**WHAT YOU WILL DO:** All of the data must be retyped exactly, with nothing left out.

------------------------------

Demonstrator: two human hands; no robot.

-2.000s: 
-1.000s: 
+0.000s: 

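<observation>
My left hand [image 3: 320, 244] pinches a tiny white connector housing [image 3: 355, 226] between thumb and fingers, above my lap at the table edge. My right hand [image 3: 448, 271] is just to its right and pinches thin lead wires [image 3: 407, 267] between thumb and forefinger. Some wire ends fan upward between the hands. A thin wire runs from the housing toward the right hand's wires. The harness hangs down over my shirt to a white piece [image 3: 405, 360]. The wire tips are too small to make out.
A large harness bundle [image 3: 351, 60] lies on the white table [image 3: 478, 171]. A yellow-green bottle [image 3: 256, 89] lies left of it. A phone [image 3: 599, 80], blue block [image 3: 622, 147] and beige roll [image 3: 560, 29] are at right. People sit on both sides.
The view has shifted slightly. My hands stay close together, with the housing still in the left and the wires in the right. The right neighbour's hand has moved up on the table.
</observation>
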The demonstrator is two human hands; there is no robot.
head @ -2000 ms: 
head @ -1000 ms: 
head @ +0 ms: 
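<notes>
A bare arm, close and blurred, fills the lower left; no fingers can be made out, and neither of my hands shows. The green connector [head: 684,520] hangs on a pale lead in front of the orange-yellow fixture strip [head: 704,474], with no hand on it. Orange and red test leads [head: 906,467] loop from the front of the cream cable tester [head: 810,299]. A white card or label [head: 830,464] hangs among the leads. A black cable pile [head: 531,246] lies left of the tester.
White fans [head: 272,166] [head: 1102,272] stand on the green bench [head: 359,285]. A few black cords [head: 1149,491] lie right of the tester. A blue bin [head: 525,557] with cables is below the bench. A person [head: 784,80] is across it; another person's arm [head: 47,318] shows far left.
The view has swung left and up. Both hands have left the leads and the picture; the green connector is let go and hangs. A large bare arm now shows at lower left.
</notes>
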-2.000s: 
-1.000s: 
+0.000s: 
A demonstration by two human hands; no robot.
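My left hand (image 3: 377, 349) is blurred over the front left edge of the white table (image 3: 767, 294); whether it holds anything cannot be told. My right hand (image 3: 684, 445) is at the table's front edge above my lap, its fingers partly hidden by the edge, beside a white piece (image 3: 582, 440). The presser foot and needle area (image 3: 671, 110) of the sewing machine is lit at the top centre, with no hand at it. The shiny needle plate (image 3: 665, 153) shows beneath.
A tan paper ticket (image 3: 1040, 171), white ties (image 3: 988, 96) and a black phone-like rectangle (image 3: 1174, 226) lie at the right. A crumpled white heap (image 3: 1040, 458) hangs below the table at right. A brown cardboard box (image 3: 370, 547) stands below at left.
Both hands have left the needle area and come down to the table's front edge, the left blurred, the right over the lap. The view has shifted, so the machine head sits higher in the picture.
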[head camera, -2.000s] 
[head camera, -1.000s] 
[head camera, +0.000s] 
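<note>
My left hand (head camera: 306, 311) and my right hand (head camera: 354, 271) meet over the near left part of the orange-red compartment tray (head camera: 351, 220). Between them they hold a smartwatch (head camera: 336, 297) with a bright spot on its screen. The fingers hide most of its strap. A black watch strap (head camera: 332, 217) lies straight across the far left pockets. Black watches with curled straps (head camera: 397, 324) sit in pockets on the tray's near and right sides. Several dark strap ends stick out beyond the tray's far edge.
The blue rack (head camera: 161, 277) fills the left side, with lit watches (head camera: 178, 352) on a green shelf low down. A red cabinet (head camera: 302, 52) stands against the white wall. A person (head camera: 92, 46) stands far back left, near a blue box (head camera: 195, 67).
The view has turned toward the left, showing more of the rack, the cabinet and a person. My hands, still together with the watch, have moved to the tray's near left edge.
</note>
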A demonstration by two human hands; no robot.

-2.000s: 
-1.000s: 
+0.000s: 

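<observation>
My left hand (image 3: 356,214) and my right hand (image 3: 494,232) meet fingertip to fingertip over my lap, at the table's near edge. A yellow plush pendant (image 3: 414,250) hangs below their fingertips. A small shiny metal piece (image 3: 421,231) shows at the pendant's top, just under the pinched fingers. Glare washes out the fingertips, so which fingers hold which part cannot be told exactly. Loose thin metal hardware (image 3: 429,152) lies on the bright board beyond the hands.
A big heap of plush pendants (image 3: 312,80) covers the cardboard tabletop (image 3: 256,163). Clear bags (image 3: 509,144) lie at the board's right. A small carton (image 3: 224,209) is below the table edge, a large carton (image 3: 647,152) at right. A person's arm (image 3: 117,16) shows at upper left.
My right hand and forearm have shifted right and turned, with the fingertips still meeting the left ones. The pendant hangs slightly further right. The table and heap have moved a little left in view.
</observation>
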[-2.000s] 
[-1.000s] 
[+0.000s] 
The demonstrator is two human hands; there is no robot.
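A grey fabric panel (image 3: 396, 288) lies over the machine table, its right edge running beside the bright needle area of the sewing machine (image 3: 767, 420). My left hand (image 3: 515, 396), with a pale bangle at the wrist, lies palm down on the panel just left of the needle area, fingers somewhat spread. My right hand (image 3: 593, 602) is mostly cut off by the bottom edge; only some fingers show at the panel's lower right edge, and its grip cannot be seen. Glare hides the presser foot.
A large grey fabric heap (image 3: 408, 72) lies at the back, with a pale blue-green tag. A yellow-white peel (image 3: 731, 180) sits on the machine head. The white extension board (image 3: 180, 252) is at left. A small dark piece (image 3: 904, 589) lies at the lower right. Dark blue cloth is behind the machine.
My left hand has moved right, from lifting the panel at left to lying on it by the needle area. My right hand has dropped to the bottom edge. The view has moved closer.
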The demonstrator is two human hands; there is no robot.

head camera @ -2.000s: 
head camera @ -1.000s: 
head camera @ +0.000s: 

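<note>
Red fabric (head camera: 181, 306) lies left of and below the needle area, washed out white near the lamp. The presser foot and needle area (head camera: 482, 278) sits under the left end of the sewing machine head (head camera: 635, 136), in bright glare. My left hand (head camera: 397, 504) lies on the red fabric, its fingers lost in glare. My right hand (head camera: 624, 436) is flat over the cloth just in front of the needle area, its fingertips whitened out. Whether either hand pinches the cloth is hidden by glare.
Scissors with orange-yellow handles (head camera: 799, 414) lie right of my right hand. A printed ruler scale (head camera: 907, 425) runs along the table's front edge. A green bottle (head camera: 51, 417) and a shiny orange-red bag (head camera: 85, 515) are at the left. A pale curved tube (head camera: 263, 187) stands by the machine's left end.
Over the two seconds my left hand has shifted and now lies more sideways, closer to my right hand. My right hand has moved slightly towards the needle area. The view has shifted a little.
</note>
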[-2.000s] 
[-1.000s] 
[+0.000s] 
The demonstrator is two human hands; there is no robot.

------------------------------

**ANSWER FOR THE TASK:**
Demonstrator: two human hands; no robot.

-2.000s: 
-1.000s: 
+0.000s: 

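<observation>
My left hand [image 3: 320, 244] pinches a tiny white connector housing [image 3: 355, 226] between thumb and fingers, above my lap at the table edge. My right hand [image 3: 448, 271] is just to its right and pinches thin lead wires [image 3: 407, 267] between thumb and forefinger. Some wire ends fan upward between the hands. A thin wire runs from the housing toward the right hand's wires. The harness hangs down over my shirt to a white piece [image 3: 405, 360]. The wire tips are too small to make out.
A large harness bundle [image 3: 351, 60] lies on the white table [image 3: 478, 171]. A yellow-green bottle [image 3: 256, 89] lies left of it. A phone [image 3: 599, 80], blue block [image 3: 622, 147] and beige roll [image 3: 560, 29] are at right. People sit on both sides.
The view has shifted slightly. My hands stay close together, with the housing still in the left and the wires in the right. The right neighbour's hand has moved up on the table.
</observation>
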The demonstrator is two human hands; there is no robot.
head @ -2000 ms: 
head @ -1000 ms: 
head @ +0 ms: 
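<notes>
A bare arm, close and blurred, fills the lower left; no fingers can be made out, and neither of my hands shows. The green connector [head: 684,520] hangs on a pale lead in front of the orange-yellow fixture strip [head: 704,474], with no hand on it. Orange and red test leads [head: 906,467] loop from the front of the cream cable tester [head: 810,299]. A white card or label [head: 830,464] hangs among the leads. A black cable pile [head: 531,246] lies left of the tester.
White fans [head: 272,166] [head: 1102,272] stand on the green bench [head: 359,285]. A few black cords [head: 1149,491] lie right of the tester. A blue bin [head: 525,557] with cables is below the bench. A person [head: 784,80] is across it; another person's arm [head: 47,318] shows far left.
The view has swung left and up. Both hands have left the leads and the picture; the green connector is let go and hangs. A large bare arm now shows at lower left.
</notes>
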-2.000s: 
-1.000s: 
+0.000s: 
A demonstration by two human hands; no robot.
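My left hand (image 3: 377, 349) is blurred over the front left edge of the white table (image 3: 767, 294); whether it holds anything cannot be told. My right hand (image 3: 684, 445) is at the table's front edge above my lap, its fingers partly hidden by the edge, beside a white piece (image 3: 582, 440). The presser foot and needle area (image 3: 671, 110) of the sewing machine is lit at the top centre, with no hand at it. The shiny needle plate (image 3: 665, 153) shows beneath.
A tan paper ticket (image 3: 1040, 171), white ties (image 3: 988, 96) and a black phone-like rectangle (image 3: 1174, 226) lie at the right. A crumpled white heap (image 3: 1040, 458) hangs below the table at right. A brown cardboard box (image 3: 370, 547) stands below at left.
Both hands have left the needle area and come down to the table's front edge, the left blurred, the right over the lap. The view has shifted, so the machine head sits higher in the picture.
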[head camera, -2.000s] 
[head camera, -1.000s] 
[head camera, +0.000s] 
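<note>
My left hand (head camera: 306, 311) and my right hand (head camera: 354, 271) meet over the near left part of the orange-red compartment tray (head camera: 351, 220). Between them they hold a smartwatch (head camera: 336, 297) with a bright spot on its screen. The fingers hide most of its strap. A black watch strap (head camera: 332, 217) lies straight across the far left pockets. Black watches with curled straps (head camera: 397, 324) sit in pockets on the tray's near and right sides. Several dark strap ends stick out beyond the tray's far edge.
The blue rack (head camera: 161, 277) fills the left side, with lit watches (head camera: 178, 352) on a green shelf low down. A red cabinet (head camera: 302, 52) stands against the white wall. A person (head camera: 92, 46) stands far back left, near a blue box (head camera: 195, 67).
The view has turned toward the left, showing more of the rack, the cabinet and a person. My hands, still together with the watch, have moved to the tray's near left edge.
</note>
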A demonstration by two human hands; no robot.

-2.000s: 
-1.000s: 
+0.000s: 

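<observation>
My left hand (image 3: 356,214) and my right hand (image 3: 494,232) meet fingertip to fingertip over my lap, at the table's near edge. A yellow plush pendant (image 3: 414,250) hangs below their fingertips. A small shiny metal piece (image 3: 421,231) shows at the pendant's top, just under the pinched fingers. Glare washes out the fingertips, so which fingers hold which part cannot be told exactly. Loose thin metal hardware (image 3: 429,152) lies on the bright board beyond the hands.
A big heap of plush pendants (image 3: 312,80) covers the cardboard tabletop (image 3: 256,163). Clear bags (image 3: 509,144) lie at the board's right. A small carton (image 3: 224,209) is below the table edge, a large carton (image 3: 647,152) at right. A person's arm (image 3: 117,16) shows at upper left.
My right hand and forearm have shifted right and turned, with the fingertips still meeting the left ones. The pendant hangs slightly further right. The table and heap have moved a little left in view.
</observation>
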[-2.000s] 
[-1.000s] 
[+0.000s] 
The demonstrator is two human hands; there is no robot.
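A grey fabric panel (image 3: 396, 288) lies over the machine table, its right edge running beside the bright needle area of the sewing machine (image 3: 767, 420). My left hand (image 3: 515, 396), with a pale bangle at the wrist, lies palm down on the panel just left of the needle area, fingers somewhat spread. My right hand (image 3: 593, 602) is mostly cut off by the bottom edge; only some fingers show at the panel's lower right edge, and its grip cannot be seen. Glare hides the presser foot.
A large grey fabric heap (image 3: 408, 72) lies at the back, with a pale blue-green tag. A yellow-white peel (image 3: 731, 180) sits on the machine head. The white extension board (image 3: 180, 252) is at left. A small dark piece (image 3: 904, 589) lies at the lower right. Dark blue cloth is behind the machine.
My left hand has moved right, from lifting the panel at left to lying on it by the needle area. My right hand has dropped to the bottom edge. The view has moved closer.
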The demonstrator is two human hands; there is no robot.

head camera @ -2.000s: 
head camera @ -1.000s: 
head camera @ +0.000s: 

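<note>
Red fabric (head camera: 181, 306) lies left of and below the needle area, washed out white near the lamp. The presser foot and needle area (head camera: 482, 278) sits under the left end of the sewing machine head (head camera: 635, 136), in bright glare. My left hand (head camera: 397, 504) lies on the red fabric, its fingers lost in glare. My right hand (head camera: 624, 436) is flat over the cloth just in front of the needle area, its fingertips whitened out. Whether either hand pinches the cloth is hidden by glare.
Scissors with orange-yellow handles (head camera: 799, 414) lie right of my right hand. A printed ruler scale (head camera: 907, 425) runs along the table's front edge. A green bottle (head camera: 51, 417) and a shiny orange-red bag (head camera: 85, 515) are at the left. A pale curved tube (head camera: 263, 187) stands by the machine's left end.
Over the two seconds my left hand has shifted and now lies more sideways, closer to my right hand. My right hand has moved slightly towards the needle area. The view has shifted a little.
</note>
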[-2.000s] 
[-1.000s] 
[+0.000s] 
The demonstrator is two human hands; there is no robot.

There is nothing further to this exercise.